WHAT YOU HAVE TO DO: Throughout the material, some lines may have the word "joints". Count them and give the number only.

DATA TO PROCESS:
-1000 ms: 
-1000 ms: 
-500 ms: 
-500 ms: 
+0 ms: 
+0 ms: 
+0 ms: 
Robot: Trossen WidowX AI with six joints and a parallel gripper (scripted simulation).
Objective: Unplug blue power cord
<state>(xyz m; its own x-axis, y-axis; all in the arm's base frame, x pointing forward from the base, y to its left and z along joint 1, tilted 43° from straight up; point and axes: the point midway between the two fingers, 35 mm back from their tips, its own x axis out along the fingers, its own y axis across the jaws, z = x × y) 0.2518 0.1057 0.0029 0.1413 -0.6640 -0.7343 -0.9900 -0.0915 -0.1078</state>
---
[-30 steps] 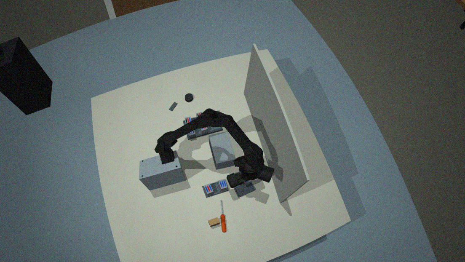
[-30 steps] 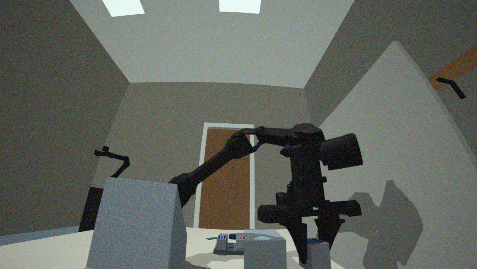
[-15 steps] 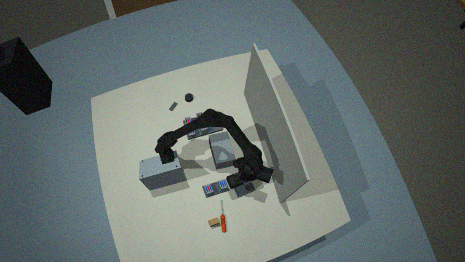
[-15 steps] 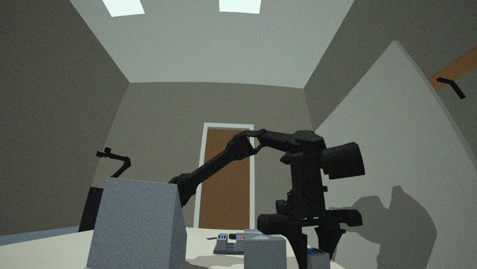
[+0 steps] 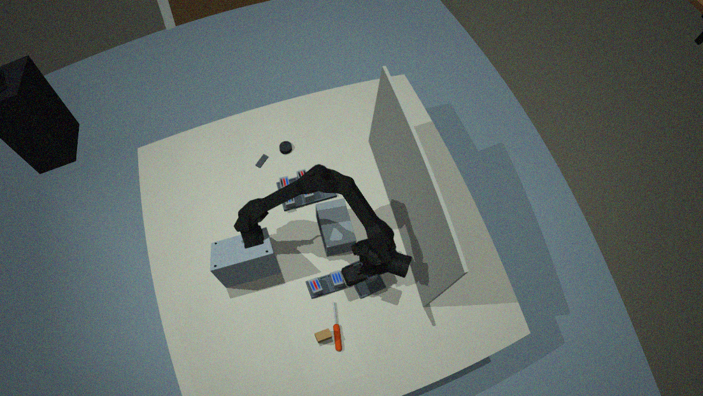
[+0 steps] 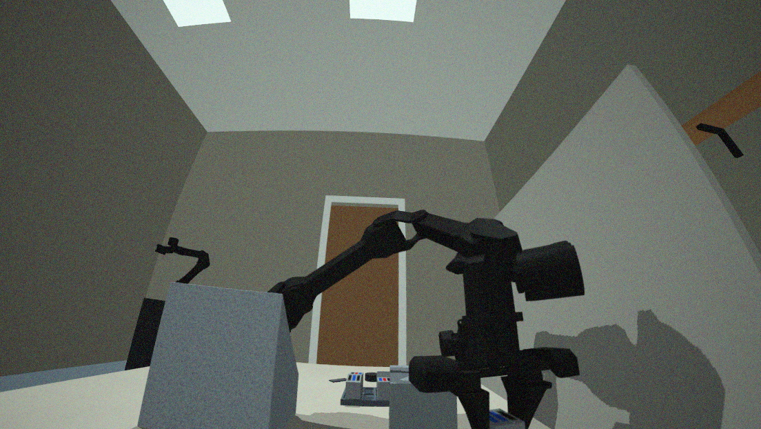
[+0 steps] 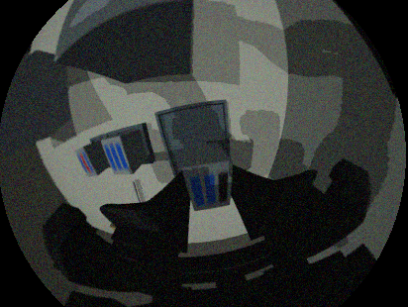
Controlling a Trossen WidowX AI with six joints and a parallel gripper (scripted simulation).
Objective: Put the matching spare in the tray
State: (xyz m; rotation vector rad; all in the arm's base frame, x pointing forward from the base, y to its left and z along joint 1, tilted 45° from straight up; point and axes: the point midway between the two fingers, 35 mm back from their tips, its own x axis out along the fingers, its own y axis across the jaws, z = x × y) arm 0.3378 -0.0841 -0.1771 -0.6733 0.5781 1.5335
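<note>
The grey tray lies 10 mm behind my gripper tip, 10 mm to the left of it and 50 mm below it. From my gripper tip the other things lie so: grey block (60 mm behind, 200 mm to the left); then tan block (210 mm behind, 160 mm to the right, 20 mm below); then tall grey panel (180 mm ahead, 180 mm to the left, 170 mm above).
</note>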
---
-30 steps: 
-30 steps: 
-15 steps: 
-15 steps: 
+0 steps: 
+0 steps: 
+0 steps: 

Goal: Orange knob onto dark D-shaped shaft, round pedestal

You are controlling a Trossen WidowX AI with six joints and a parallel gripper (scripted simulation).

RESPONSE BOX: 3